Molecular mechanisms in alkylation mutagenesis. Induced reversion of bacteriophage T4rII AP72 by ethyl methanesulphonate in relation to extent and mode of ethylation of purines in bacteriophage deoxyribonucleic acid.

1975 
Survival and reversion to T4r+ of bacteriophage T4rII AP72 after treatment with ethyl methanesulphonate at 37 degrees or 45 degrees C were studied in relation to the extent and mode of alkylation of purines in DNA of ethylated bacteriophage. A single-burst technique was used for reversion assay.
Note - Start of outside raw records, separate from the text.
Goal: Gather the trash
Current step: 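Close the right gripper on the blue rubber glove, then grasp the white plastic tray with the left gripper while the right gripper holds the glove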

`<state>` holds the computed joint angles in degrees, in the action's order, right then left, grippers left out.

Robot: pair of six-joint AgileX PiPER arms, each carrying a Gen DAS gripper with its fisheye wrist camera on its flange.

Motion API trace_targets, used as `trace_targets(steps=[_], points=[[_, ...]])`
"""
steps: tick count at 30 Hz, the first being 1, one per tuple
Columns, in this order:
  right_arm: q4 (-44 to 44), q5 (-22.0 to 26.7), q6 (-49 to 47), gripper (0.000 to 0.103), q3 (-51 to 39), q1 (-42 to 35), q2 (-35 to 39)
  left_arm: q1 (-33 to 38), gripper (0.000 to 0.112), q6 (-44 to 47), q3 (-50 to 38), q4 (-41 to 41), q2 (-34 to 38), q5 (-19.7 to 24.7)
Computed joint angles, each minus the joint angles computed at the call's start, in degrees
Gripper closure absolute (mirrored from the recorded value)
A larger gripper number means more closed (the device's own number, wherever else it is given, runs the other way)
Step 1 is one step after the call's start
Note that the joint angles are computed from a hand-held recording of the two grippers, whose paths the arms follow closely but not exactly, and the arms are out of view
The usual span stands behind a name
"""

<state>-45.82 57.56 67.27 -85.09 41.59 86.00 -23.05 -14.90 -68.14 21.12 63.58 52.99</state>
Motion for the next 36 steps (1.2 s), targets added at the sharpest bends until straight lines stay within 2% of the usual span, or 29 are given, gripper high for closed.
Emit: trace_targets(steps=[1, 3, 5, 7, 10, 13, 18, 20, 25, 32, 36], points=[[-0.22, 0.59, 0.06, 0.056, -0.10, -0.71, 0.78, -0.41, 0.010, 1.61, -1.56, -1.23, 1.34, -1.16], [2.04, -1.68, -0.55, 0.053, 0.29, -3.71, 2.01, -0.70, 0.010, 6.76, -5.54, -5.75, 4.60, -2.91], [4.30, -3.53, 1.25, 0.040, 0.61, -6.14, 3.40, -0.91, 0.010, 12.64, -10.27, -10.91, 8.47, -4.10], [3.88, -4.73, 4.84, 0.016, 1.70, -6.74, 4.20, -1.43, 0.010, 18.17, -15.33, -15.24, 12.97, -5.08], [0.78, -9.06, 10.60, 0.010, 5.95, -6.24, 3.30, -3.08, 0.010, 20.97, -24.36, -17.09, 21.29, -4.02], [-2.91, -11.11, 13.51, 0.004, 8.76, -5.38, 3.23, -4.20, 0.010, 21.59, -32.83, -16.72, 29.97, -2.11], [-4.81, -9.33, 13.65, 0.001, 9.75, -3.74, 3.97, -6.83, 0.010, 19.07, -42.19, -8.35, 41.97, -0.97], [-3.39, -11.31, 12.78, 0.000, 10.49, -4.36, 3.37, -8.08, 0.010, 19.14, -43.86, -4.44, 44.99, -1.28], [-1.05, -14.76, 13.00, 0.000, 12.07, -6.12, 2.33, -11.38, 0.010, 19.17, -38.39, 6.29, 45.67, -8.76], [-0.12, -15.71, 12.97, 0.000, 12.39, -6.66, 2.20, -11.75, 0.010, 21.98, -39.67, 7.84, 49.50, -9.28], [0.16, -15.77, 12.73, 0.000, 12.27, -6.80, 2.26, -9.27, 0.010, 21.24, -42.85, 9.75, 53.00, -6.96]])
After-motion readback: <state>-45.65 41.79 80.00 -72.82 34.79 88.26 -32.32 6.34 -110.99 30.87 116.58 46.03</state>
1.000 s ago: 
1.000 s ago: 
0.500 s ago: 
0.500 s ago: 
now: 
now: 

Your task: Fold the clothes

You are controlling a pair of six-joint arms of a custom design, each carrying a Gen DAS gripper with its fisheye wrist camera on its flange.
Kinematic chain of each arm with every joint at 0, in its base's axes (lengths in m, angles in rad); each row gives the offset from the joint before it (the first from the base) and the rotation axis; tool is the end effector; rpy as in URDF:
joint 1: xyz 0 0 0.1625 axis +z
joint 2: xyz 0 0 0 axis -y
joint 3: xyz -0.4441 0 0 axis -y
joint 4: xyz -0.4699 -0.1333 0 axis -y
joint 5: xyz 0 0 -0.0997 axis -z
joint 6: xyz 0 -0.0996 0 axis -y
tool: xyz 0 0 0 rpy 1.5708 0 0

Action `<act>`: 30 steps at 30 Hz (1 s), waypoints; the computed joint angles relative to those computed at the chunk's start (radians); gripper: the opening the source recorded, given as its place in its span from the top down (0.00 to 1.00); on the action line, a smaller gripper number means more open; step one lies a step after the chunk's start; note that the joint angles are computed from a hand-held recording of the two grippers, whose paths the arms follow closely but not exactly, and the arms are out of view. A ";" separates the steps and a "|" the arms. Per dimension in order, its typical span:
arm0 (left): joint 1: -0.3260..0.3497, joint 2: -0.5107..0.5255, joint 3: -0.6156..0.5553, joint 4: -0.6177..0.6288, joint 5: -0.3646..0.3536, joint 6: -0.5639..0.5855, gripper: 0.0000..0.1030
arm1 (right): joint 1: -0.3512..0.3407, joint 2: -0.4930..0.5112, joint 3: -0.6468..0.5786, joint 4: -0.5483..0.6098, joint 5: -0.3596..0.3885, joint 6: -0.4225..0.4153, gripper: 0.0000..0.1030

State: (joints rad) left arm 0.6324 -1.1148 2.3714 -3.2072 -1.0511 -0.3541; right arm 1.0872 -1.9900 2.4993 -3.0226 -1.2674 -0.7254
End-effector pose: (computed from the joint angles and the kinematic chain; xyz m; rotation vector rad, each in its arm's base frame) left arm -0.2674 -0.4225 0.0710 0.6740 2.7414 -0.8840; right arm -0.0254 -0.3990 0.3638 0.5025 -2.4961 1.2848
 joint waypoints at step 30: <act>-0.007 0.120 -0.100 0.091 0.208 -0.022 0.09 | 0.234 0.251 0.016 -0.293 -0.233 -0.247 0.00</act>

Survival was lower at 45 degrees C than at 37 degrees C at a given extent of ethylation of bacteriophage DNA, confirming that events subsequent to ethylation, probably depurinations, are the main cause of decreased survival. Reversion was positively correlated (approximately linearly except at low extents at 37 degrees C) with ethylation of bacteriophage DNA, showing that ethylation itself causes mutation. Following the concept that reversion results from G-C leads to A-T transition at a single site (Krieg, 1963a,b) and the suggestion that O6-alkylation of guanine generates the miscoding base (Loveless, 1969), it was calculated that about one-third of induced O6-ethylguanines at this site would miscode to induce mutation.